The Hart 420R and the Hart 420S are four-stroke, naturally aspirated, 2.0 L, four-cylinder engine, designed, developed and made by Hart Racing Engines, and tuned by Brian Hart, for Formula 2 and sports prototype racing applications, between 1975 and 1980. The 420R is based on the Cosworth FVA, while the 420S is based on the Cosworth BDG, with the design knowledge being taken and used on both. The Hart 420R F2 engine owes much to the Cosworth BDA series, being essentially an aluminium-block derivative using similar heads. Both the 420R and 420S were naturally-aspirated, 2-litre, 16-valve DOHC, fuel-injected, straight-four engines. Displacement is 1994 cc, and maximum power output is between 290-305 hp at 9,500 rpm, with the motor being failsafe to just over 10,000 rpm. The bore is 93.5 mm, and the stroke is 72.6 mm.

==Background==
With Ford's withdrawal from F2 in the mid-1970s, Hart began to concentrate on building their own designs. The first engine to bear the Hart name alone was the twin-cam, four-cylinder Hart 420R F2 unit, which appeared in 1976 and powered race-winning cars until the end of the decade. In 1978, the Toleman team agreed to a partnership program, with Toleman providing finance to develop further Hart engine designs. The fruits of this collaboration resulted in Toleman taking a one-two finish in the 1980 European Formula Two Championship.
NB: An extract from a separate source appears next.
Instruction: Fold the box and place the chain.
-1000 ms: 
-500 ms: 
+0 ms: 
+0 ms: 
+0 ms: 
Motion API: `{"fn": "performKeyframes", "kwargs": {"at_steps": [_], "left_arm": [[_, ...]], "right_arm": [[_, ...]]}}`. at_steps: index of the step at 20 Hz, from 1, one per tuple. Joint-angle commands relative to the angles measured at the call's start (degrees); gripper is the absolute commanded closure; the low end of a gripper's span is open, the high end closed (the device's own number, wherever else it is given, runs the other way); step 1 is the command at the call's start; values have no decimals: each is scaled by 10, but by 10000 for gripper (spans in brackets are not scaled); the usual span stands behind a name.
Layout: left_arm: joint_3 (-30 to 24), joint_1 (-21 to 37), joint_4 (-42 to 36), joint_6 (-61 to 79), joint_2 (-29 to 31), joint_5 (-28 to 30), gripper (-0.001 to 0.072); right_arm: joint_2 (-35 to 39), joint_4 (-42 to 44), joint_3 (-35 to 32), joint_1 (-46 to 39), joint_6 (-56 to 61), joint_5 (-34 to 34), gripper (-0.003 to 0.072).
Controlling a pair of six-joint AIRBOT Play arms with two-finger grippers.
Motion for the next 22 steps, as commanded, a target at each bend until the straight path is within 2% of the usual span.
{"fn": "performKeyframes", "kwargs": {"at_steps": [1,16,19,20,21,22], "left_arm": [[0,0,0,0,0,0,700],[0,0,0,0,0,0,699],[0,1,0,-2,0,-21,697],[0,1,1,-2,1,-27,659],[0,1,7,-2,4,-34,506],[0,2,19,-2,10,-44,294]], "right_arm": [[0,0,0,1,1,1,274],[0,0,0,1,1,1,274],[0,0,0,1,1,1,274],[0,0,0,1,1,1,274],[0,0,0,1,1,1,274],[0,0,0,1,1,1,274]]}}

The Hart-tuned Ford FVA and BDA engines were successful in Formula Two, with Ronnie Peterson winning the European title with an FVA in 1971 and Mike Hailwood taking the same title in 1972 with a BDA. The arrival in F2 of BMW and Renault left Ford reluctant to increase its involvement, so Hart chose to develop his own F2 engine - the 420R - which was first raced in a Chevron sportscar in 1976. This engine was a race winner in F2 in 1977 and 1978.

The off-season of 1978-79 brought the next step in the development of Brian Hart Limited, when the Toleman F2 team committed to providing finance for R&D. Toleman-Hart dominated the European F2 Championship in 1980, with Brian Henton and Derek Warwick finishing 1st and 2nd in the championship standings.